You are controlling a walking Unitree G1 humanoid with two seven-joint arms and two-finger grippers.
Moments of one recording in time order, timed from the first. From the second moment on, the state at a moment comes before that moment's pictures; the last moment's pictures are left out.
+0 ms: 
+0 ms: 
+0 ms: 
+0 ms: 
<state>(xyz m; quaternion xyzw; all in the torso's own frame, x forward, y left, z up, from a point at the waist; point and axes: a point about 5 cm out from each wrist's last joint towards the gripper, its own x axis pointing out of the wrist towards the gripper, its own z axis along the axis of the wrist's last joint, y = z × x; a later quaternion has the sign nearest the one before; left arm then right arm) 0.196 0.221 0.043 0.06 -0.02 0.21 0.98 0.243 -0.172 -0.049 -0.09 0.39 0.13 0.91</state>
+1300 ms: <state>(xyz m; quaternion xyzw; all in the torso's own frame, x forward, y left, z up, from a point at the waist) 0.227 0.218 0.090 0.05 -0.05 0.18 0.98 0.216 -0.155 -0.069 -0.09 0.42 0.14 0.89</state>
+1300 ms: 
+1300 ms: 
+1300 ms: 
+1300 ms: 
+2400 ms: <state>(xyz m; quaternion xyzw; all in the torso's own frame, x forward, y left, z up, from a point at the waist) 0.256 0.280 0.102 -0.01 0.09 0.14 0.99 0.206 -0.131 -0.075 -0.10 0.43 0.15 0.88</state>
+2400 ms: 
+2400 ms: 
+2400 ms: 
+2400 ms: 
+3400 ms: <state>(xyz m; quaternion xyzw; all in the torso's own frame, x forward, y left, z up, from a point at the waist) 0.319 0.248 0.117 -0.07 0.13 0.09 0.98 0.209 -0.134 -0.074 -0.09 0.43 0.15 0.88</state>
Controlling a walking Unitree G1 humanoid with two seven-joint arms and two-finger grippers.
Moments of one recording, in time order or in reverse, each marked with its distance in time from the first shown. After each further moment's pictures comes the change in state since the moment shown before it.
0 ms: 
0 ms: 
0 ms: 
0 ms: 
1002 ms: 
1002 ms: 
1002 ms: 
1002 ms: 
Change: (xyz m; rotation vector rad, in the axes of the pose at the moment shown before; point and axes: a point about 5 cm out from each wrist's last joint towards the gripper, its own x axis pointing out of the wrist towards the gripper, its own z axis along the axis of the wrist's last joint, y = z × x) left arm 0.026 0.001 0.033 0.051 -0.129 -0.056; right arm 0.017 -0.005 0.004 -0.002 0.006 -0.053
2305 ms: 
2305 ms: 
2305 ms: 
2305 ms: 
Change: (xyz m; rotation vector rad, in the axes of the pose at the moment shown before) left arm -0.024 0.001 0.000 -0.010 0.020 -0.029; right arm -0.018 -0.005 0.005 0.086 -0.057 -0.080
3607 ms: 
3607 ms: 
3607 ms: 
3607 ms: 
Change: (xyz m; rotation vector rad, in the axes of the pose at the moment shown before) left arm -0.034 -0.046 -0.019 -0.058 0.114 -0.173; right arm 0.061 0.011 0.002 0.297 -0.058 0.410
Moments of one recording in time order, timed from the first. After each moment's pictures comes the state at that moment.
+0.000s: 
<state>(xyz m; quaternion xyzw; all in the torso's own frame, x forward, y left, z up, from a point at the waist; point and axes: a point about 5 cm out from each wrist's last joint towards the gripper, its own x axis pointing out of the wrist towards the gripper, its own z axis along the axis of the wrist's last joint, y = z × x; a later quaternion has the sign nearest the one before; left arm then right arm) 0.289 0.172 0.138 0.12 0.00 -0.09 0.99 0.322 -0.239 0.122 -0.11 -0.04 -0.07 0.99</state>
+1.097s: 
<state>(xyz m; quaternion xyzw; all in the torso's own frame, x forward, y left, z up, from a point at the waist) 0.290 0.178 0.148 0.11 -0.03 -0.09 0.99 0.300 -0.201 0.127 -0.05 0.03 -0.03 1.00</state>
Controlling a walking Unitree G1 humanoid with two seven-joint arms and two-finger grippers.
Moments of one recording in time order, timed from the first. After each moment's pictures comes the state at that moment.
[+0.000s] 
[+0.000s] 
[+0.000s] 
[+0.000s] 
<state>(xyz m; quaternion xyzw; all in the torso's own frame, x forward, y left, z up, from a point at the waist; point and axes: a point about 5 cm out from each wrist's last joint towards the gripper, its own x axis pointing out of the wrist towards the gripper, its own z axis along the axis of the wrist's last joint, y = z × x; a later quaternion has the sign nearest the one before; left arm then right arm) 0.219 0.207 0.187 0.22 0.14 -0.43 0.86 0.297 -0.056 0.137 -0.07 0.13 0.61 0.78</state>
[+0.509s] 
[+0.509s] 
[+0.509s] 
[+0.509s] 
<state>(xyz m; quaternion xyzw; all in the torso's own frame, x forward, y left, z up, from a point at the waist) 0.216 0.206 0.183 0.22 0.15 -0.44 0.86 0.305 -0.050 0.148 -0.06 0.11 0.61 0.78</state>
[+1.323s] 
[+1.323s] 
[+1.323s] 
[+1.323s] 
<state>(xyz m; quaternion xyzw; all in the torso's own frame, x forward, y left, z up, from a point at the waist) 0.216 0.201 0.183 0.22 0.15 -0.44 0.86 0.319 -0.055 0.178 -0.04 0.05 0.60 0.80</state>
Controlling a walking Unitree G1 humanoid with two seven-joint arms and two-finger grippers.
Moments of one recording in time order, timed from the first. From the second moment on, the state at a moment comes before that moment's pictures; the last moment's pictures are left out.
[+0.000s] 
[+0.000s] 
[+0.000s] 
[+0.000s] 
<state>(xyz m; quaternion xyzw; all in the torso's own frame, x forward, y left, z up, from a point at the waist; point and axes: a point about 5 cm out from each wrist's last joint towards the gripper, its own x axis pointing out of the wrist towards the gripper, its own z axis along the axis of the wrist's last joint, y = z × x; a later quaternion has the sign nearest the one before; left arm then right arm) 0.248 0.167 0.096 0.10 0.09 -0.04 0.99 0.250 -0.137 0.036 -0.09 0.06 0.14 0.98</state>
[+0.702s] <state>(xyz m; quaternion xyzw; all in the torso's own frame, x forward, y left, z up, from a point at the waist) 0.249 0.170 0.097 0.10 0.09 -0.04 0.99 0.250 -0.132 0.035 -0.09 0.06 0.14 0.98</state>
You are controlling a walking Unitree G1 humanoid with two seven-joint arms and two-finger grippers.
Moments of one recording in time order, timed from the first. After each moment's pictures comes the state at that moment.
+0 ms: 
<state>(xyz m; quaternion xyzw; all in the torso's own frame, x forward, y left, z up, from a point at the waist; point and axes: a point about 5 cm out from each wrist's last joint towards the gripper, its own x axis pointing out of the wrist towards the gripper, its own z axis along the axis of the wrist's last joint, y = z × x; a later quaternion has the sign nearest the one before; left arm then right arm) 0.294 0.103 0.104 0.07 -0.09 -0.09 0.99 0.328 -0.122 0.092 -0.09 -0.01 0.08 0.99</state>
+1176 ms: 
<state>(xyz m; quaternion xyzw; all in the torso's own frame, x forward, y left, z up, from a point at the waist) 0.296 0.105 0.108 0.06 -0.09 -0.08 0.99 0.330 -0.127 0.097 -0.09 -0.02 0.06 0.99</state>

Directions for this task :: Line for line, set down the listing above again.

Completed task ::
You are controlling a walking Unitree G1 humanoid with two seven-joint arms and two-finger grippers.
Moments of one recording in time order, timed from the first. From the second moment on, the state at a moment comes before that moment's pictures; the last moment's pictures are left out.
+0 ms: 
+0 ms: 
+0 ms: 
+0 ms: 
<state>(xyz m; quaternion xyzw; all in the torso's own frame, x forward, y left, z up, from a point at the waist; point and axes: a point about 5 cm out from each wrist's last joint towards the gripper, its own x axis pointing out of the wrist towards the gripper, its own z axis along the axis of the wrist's last joint, y = z × x; a later quaternion has the sign nearest the one before; left arm then right arm) 0.196 0.221 0.043 0.06 -0.02 0.21 0.98 0.243 -0.172 -0.049 -0.09 0.39 0.13 0.91</state>
+1300 ms: <state>(xyz m; quaternion xyzw; all in the torso's own frame, x forward, y left, z up, from a point at the waist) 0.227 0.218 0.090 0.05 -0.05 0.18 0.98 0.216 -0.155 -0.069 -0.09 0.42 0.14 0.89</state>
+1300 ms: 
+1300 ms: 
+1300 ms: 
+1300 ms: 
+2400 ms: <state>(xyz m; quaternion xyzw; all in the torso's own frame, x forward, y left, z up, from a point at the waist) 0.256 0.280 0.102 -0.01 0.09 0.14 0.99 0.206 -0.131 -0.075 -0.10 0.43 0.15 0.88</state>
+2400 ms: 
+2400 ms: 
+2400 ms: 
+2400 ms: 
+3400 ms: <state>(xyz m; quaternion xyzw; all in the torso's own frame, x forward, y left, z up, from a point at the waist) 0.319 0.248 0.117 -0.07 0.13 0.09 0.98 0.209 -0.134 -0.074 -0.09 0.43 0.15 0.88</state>
Controlling a walking Unitree G1 humanoid with two seven-joint arms and two-finger grippers.
Moments of one recording, in time order or in reverse, each marked with its distance in time from the first shown. After each further moment's pictures comes the change in state since the moment shown before it.
0 ms: 
0 ms: 
0 ms: 
0 ms: 
1002 ms: 
1002 ms: 
1002 ms: 
1002 ms: 
Change: (xyz m; rotation vector rad, in the axes of the pose at the moment shown before; point and axes: a point about 5 cm out from each wrist's last joint towards the gripper, its own x axis pointing out of the wrist towards the gripper, its own z axis along the axis of the wrist's last joint, y = z × x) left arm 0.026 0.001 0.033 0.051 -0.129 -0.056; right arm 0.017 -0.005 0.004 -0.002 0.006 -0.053
2305 ms: 
2305 ms: 
2305 ms: 
2305 ms: 
Change: (xyz m; rotation vector rad, in the axes of the pose at the moment shown before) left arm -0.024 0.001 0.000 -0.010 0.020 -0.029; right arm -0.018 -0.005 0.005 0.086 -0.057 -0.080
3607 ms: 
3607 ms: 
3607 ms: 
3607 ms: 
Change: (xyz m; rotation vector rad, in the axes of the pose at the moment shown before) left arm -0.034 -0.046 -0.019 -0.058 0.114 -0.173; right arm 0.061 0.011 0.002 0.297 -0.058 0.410
Moments of one recording in time order, timed from the first. After each moment's pictures comes the state at that moment.
+0.000s: 
<state>(xyz m; quaternion xyzw; all in the torso's own frame, x forward, y left, z up, from a point at the waist; point and axes: a point about 5 cm out from each wrist's last joint towards the gripper, its own x axis pointing out of the wrist towards the gripper, its own z axis along the axis of the wrist's last joint, y = z × x; a later quaternion has the sign nearest the one before; left arm then right arm) 0.289 0.172 0.138 0.12 0.00 -0.09 0.99 0.322 -0.239 0.122 -0.11 -0.04 -0.07 0.99</state>
+1.097s: 
<state>(xyz m; quaternion xyzw; all in the torso's own frame, x forward, y left, z up, from a point at the waist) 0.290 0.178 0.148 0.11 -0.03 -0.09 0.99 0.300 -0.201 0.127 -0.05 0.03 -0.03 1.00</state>
Controlling a walking Unitree G1 humanoid with two seven-joint arms and two-finger grippers.
Moments of one recording in time order, timed from the first. After each moment's pictures comes the state at that moment.
[+0.000s] 
[+0.000s] 
[+0.000s] 
[+0.000s] 
<state>(xyz m; quaternion xyzw; all in the torso's own frame, x forward, y left, z up, from a point at the waist; point and axes: a point about 5 cm out from each wrist's last joint towards the gripper, its own x axis pointing out of the wrist towards the gripper, its own z axis along the axis of the wrist's last joint, y = z × x; a later quaternion has the sign nearest the one before; left arm then right arm) 0.219 0.207 0.187 0.22 0.14 -0.43 0.86 0.297 -0.056 0.137 -0.07 0.13 0.61 0.78</state>
[+0.509s] 
[+0.509s] 
[+0.509s] 
[+0.509s] 
<state>(xyz m; quaternion xyzw; all in the torso's own frame, x forward, y left, z up, from a point at the waist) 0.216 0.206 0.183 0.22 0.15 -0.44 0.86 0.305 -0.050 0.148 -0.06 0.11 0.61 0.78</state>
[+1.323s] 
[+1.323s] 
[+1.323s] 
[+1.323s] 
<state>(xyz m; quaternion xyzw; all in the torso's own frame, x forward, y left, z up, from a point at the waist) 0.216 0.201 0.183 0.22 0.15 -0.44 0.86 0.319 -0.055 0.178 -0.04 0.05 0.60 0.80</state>
Controlling a walking Unitree G1 humanoid with two seven-joint arms and two-finger grippers.
Moments of one recording in time order, timed from the first. From the second moment on, the state at a moment comes before that moment's pictures; the last moment's pictures are left out.
[+0.000s] 
[+0.000s] 
[+0.000s] 
[+0.000s] 
<state>(xyz m; quaternion xyzw; all in the torso's own frame, x forward, y left, z up, from a point at the waist; point and axes: a point about 5 cm out from each wrist's last joint towards the gripper, its own x axis pointing out of the wrist towards the gripper, its own z axis along the axis of the wrist's last joint, y = z × x; a later quaternion has the sign nearest the one before; left arm then right arm) 0.248 0.167 0.096 0.10 0.09 -0.04 0.99 0.250 -0.137 0.036 -0.09 0.06 0.14 0.98</state>
[+0.702s] <state>(xyz m; quaternion xyzw; all in the torso's own frame, x forward, y left, z up, from a point at the waist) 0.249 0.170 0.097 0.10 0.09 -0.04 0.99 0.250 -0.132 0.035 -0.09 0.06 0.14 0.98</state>
You are controlling a walking Unitree G1 humanoid with two seven-joint arms and two-finger grippers.
Moments of one recording in time order, timed from the first. After each moment's pictures comes the state at that moment.
+0 ms: 
<state>(xyz m; quaternion xyzw; all in the torso's own frame, x forward, y left, z up, from a point at the waist; point and axes: a point about 5 cm out from each wrist's last joint towards the gripper, its own x axis pointing out of the wrist towards the gripper, its own z axis along the axis of the wrist's last joint, y = z × x; a later quaternion has the sign nearest the one before; left arm then right arm) 0.294 0.103 0.104 0.07 -0.09 -0.09 0.99 0.328 -0.122 0.092 -0.09 -0.01 0.08 0.99</state>
+1176 ms: 
<state>(xyz m; quaternion xyzw; all in the torso's own frame, x forward, y left, z up, from a point at the waist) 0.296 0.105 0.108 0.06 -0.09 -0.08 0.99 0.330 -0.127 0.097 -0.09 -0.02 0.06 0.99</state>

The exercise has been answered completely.